_WORK TO COMPLETE_
If a line below contains the string "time", copy it out.
=== DATA UNDER STUDY ===
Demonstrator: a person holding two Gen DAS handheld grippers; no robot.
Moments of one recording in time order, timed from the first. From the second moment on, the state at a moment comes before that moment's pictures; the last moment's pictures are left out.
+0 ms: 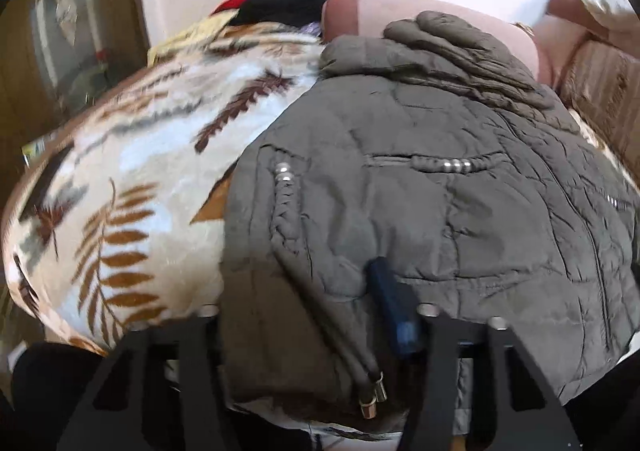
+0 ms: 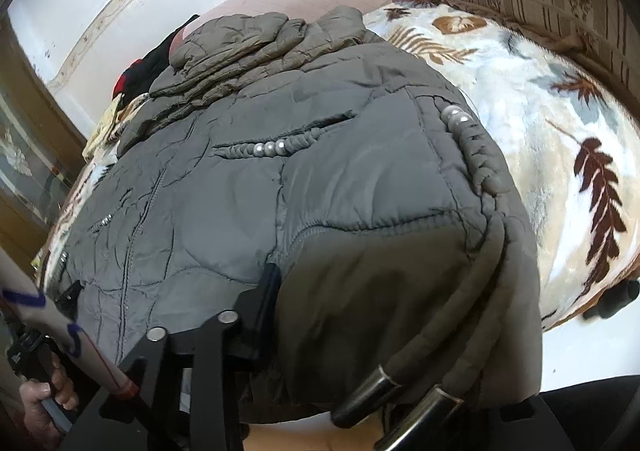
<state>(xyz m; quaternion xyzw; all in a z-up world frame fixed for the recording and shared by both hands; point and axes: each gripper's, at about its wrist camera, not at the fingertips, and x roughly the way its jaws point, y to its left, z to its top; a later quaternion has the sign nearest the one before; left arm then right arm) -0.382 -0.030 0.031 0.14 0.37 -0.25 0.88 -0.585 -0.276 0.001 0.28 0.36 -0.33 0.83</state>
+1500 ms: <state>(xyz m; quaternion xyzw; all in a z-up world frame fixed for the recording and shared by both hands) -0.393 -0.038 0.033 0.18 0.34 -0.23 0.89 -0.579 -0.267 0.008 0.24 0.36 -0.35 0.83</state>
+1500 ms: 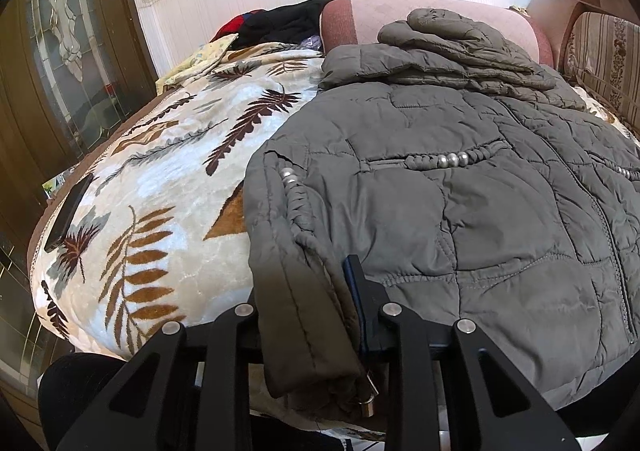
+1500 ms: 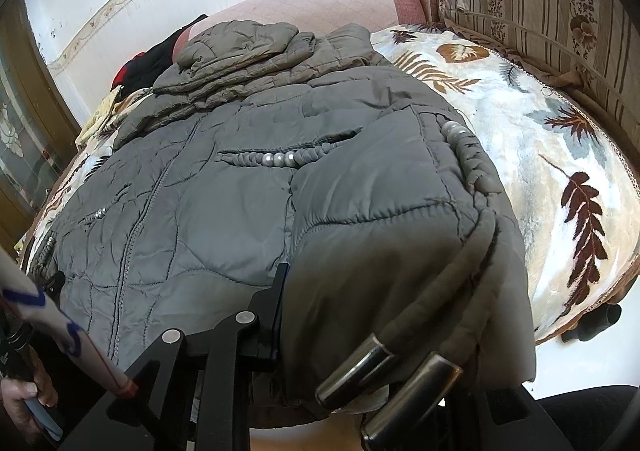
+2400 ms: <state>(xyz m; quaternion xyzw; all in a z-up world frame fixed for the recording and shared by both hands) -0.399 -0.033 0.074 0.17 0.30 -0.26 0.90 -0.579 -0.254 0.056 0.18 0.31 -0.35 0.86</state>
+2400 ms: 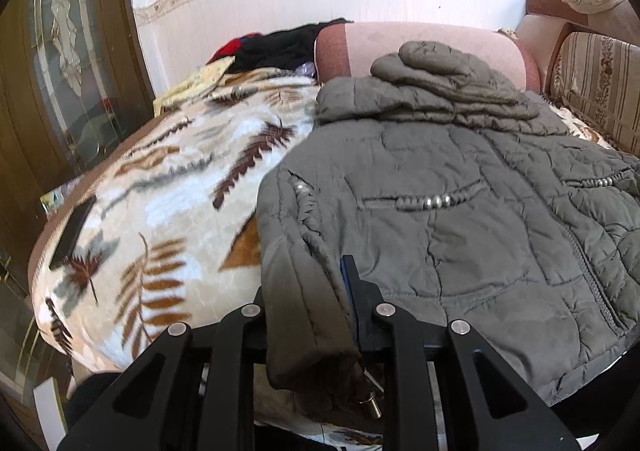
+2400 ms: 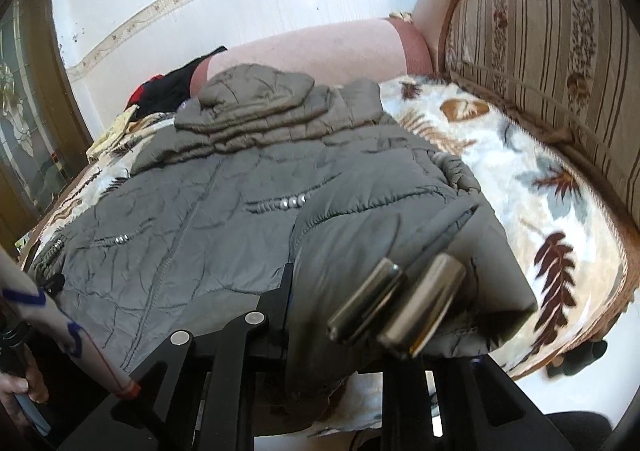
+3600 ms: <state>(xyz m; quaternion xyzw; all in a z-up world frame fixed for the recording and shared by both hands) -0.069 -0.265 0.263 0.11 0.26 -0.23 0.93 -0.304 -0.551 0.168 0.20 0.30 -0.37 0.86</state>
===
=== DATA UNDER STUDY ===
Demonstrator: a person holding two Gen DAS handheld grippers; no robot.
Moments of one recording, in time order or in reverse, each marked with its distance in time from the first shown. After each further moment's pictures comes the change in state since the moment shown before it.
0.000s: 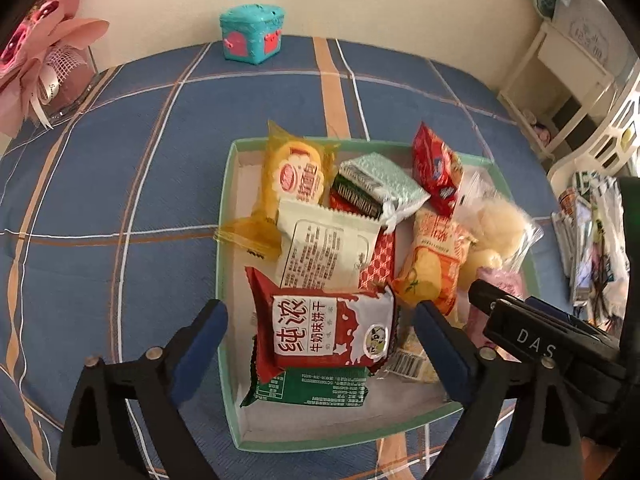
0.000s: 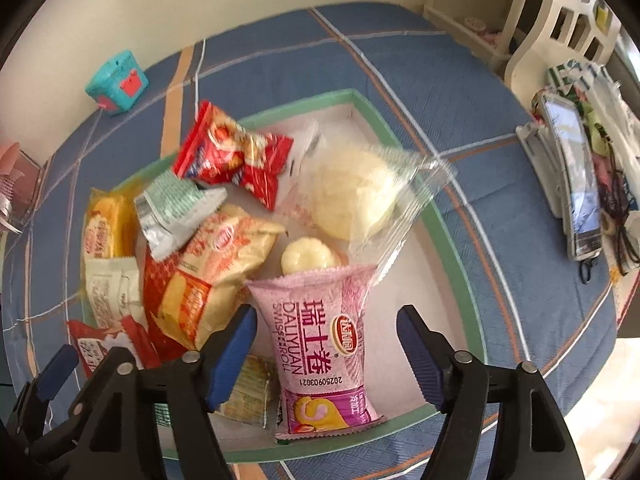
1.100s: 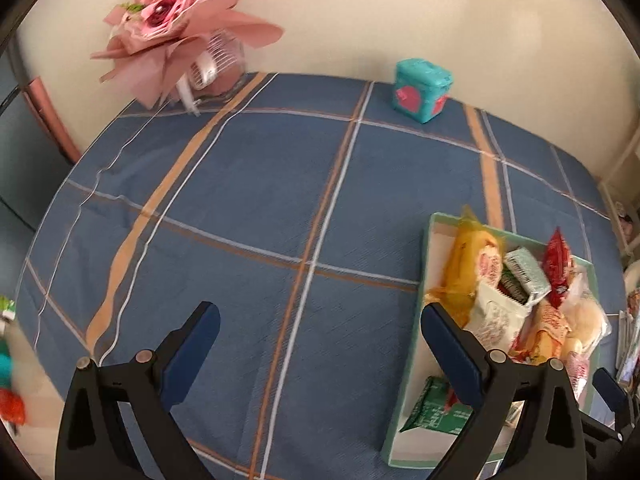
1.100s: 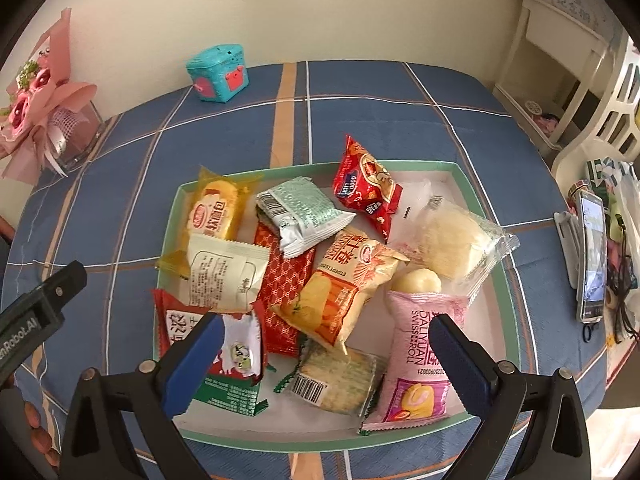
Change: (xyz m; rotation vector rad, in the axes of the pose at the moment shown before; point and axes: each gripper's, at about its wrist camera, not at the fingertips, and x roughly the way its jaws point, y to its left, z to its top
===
_ANSWER BOX_
Moments of one recording in time order, timed from the first. From the second moment on, the state at a moment comes before that moment's pictures; the last moment's pictures are left out.
Moments of one recording, in time order or in reverse, each marked with its distance in time from the first shown. After each further moment's pictures comes the change in state since the moment shown before it.

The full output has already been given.